ARTA - Les violences contre les journalistes ont de nouveau balayé le visage de la démocratie indonésienne. L’incident récent a impliqué des attaques à un photographe par des agents de sécurité alors qu’il couvre des activités officielles, suscitant des préoccupations de diverses parties.
ham (Komnas HAM), la Commission nationale des droits de l'homme (Komnas HAM) a exprimé une condamnation sévère pour toutes les formes de violence contre les journalistes. Selon Komnas HAM, la liberté de la presse est un droit garanti par la constitution et ne doit pas être ignorée.
ronyme. Nous condamnons les actes répétés de violence contre les journalistes. C’est une grave préoccupation parce qu’elle montre une faible protection de la liberté de la presse », a déclaré Anis Hidayah, coordinatrice de la sous-commission pour l’avancement des droits de l’homme de Komnas HAM, contactée depuis Jakarta lundi.
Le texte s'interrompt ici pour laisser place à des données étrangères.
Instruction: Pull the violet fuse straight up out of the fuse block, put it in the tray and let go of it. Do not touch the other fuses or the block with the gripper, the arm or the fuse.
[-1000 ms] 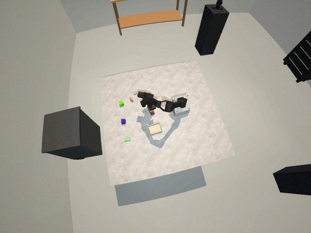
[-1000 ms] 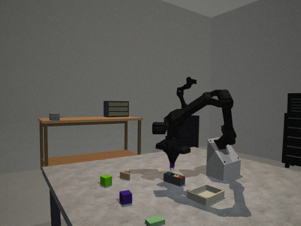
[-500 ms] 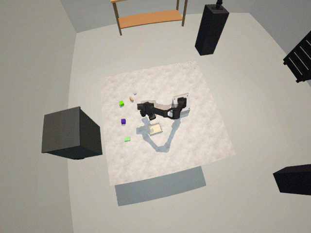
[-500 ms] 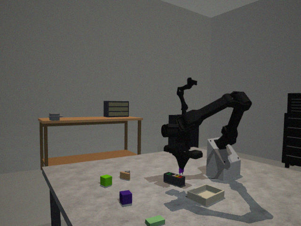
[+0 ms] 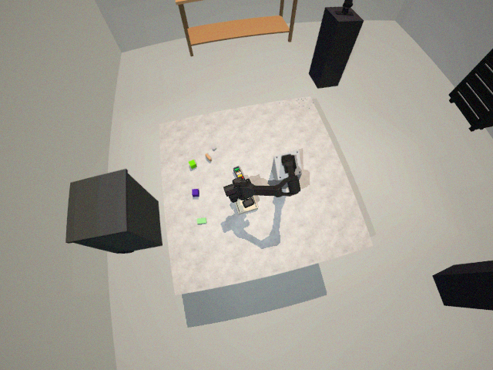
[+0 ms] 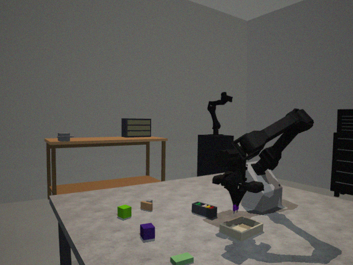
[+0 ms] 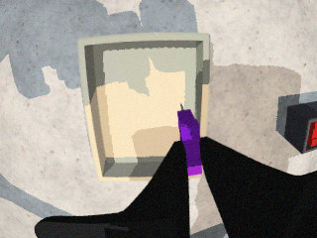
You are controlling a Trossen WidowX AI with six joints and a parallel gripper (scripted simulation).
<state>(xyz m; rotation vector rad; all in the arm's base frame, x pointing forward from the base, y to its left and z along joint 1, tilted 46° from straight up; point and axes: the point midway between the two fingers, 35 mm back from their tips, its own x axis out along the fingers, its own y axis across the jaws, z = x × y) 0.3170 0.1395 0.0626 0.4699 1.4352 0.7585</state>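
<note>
The tan tray lies 10 mm behind my gripper tip, 20 mm to the left of it and 90 mm below it. From my gripper tip the other things lie so: violet fuse (10 mm below); then yellow fuse (20 mm behind, 170 mm to the right, 70 mm below); then red fuse (20 mm behind, 160 mm to the right, 70 mm below).
</note>
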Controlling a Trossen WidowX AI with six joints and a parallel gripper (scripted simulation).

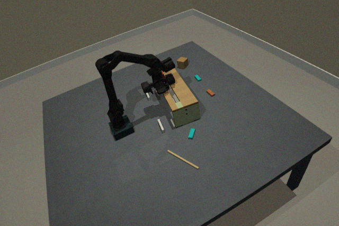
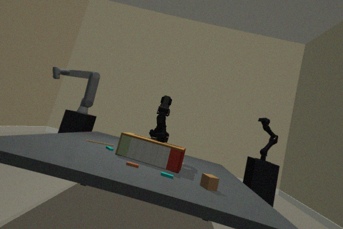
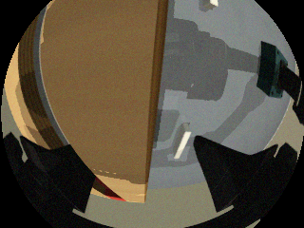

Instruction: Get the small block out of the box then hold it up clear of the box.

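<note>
Right now the tan block is 5 cm ahead of my gripper tip and 2 cm to the left of it. From my gripper tip the other things lie so: larger tan cube (29 cm ahead, 27 cm to the left, 6 cm below); box (5 cm to the right, 3 cm ahead, 2 cm below); wooden stick (44 cm to the right, 9 cm behind, 8 cm below).
</note>
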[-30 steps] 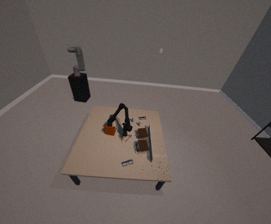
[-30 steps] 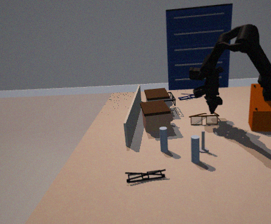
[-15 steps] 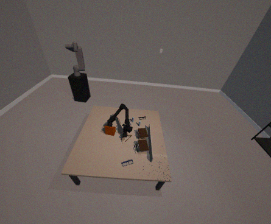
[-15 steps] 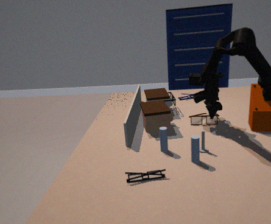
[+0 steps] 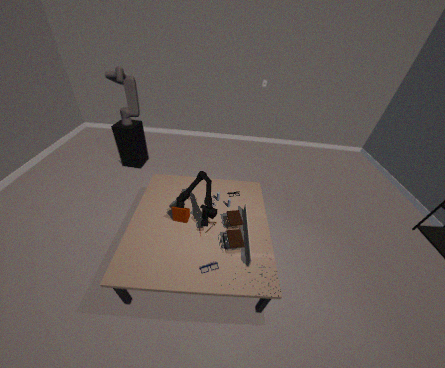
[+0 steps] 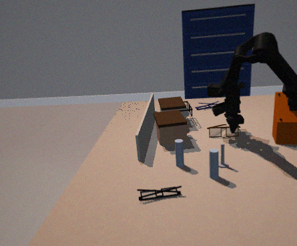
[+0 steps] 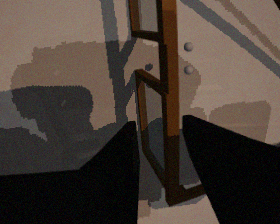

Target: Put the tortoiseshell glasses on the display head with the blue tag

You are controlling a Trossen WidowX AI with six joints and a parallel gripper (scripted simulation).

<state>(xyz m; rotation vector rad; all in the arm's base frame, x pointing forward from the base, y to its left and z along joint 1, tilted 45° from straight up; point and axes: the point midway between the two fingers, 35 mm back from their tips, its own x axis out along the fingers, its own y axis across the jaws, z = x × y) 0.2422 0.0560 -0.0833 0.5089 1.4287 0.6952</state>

anis a souligné, en plus d’être garanti par la loi fondamentale de 1945, que la liberté de la presse est également protégée par la loi no 39 de 1999 sur les droits de l’homme et la loi no 40 de 1999 sur la presse. Ce droit fait partie importante du système démocratique indonésien.
HAM a également encouragé le traitement juridique de ces cas de violence à se faire de manière transparente et équitable, et a demandé au gouvernement de s’assurer que des incidents similaires ne se reproduisent pas.
ronyme. « Nous exhortons toutes les parties, y compris les forces de l’ordre et les autorités, à protéger vraiment le bureau du journaliste et à garantir le droit des journalistes à transmettre des informations au public », a-t-il déclaré.
, l’un des cas qui s’est produit samedi (5/4) à la gare de Tawang, Semarang, dans le centre de Java. Le photographe LKBN ANTARA, Makna Zaezar, a subi des violences physiques présumées par des assistants du chef de la police alors qu’il couvrait des activités de moudjah à laquelle le général de police Listyo Sigit Prabowo a assisté directement.
à ce moment-là, le chef de la police était en dialogue avec les automobilistes âgés et les personnes handicapées. Lorsqu’il s’agit de déplacer l’emplacement vers un wagon de train pour inspection, l’assistant du chef de la police a demandé une voie d’ouverture par les médias et les relations publiques de la police. Cependant, la situation s’est réchauffée en raison d’un débat entre l’assistant et les membres des relations publiques.
ezzar qui documentait l’activité a choisi de rester à l’écart pour éviter l’agitation. Cependant, c’était précisément à ce moment-là qu’il a reçu un traitement sévère de la part de l’assistant.
f-Royal, “J'ai entendu parler fort en colère, disant : Si vous êtes de la presse, je publie un par un. Lorsque je suis revenu à ma position d'origine, j'ai soudainement été frappé par l'arrière de la tête », a expliqué Signa lorsqu'il a été confirmé dimanche (6/4).
, il a été surpris et a demandé à l’agresseur, mais n’a pas reçu d’explication. L’agresseur a juste poursuivi son travail tout en étant en colère.
présumé de la violence, un membre de l’équipe de sécurité du protocole du chef de la police nommé Ipda E, s’est excusé directement auprès de Makna Zaezar lors d’une réunion au bureau ANTARA du bureau central de Java dimanche soir.
ronyme : “Je m'excuse auprès des collègues des médias, mais je suis désolé pour cela.”
HAM Komnas a souligné que le règlement ne peut pas se résoudre simplement aux excuses. L’application de la loi et les mesures concrètes d’agents concernés sont toujours nécessaires pour assurer la protection des journalistes futurs.